Exercise instructions
Give back exactly the stretch of data below from the line holding "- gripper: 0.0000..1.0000" through the line holding "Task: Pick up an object", both ends included, and leave the remaining lines out.

<<<<

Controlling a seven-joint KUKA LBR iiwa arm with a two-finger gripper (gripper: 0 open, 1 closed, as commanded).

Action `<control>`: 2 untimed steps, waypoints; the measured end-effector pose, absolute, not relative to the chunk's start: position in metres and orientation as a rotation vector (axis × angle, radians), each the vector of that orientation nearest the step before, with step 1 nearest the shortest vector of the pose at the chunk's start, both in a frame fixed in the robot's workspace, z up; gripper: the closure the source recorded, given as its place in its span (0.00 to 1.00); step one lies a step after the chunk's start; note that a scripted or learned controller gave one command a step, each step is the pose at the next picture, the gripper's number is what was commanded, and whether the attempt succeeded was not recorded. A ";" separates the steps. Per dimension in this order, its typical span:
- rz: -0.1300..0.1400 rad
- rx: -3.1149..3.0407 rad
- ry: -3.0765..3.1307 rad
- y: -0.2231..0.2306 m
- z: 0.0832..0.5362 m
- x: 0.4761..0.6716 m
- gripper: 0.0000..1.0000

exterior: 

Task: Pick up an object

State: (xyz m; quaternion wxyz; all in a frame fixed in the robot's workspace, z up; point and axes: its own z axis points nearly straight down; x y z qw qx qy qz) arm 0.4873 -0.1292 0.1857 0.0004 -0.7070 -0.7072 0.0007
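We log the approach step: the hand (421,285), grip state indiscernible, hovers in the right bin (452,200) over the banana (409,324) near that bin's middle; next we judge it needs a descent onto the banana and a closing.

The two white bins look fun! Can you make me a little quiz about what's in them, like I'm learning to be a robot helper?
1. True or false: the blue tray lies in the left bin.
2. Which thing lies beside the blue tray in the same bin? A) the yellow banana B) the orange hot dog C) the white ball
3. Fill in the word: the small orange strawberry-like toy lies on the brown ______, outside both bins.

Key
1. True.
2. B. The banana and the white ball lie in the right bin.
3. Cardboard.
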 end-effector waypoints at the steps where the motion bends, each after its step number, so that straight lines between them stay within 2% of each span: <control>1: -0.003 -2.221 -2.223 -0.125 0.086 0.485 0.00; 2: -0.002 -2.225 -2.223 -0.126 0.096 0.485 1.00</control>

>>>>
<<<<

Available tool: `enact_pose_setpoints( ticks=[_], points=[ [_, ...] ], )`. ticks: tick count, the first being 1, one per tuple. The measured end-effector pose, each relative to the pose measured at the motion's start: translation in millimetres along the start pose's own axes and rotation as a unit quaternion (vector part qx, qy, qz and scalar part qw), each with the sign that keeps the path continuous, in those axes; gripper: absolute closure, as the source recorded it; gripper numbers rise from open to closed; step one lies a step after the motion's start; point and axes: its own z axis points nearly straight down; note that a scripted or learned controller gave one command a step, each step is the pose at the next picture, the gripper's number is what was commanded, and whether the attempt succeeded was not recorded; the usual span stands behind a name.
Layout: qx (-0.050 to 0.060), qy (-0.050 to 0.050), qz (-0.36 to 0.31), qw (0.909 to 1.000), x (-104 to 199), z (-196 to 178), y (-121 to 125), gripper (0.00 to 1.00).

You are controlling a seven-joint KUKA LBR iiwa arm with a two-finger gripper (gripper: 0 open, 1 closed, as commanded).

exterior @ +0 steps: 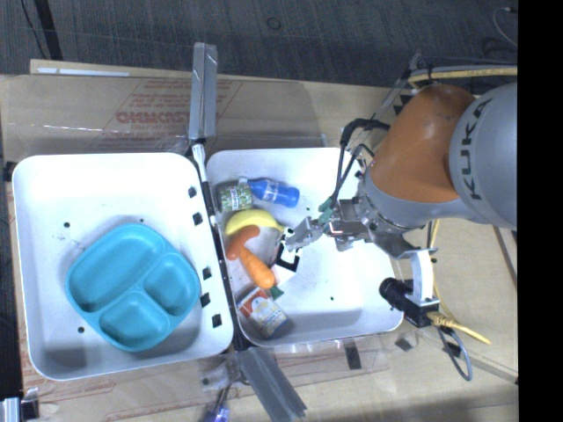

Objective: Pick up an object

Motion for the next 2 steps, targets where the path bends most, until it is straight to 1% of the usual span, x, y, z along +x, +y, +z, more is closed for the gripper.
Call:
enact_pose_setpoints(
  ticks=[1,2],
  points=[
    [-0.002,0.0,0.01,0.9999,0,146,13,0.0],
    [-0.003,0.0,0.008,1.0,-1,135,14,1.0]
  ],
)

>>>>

Answer to this task
- gripper: 0.0000..1.0000

exterior: 

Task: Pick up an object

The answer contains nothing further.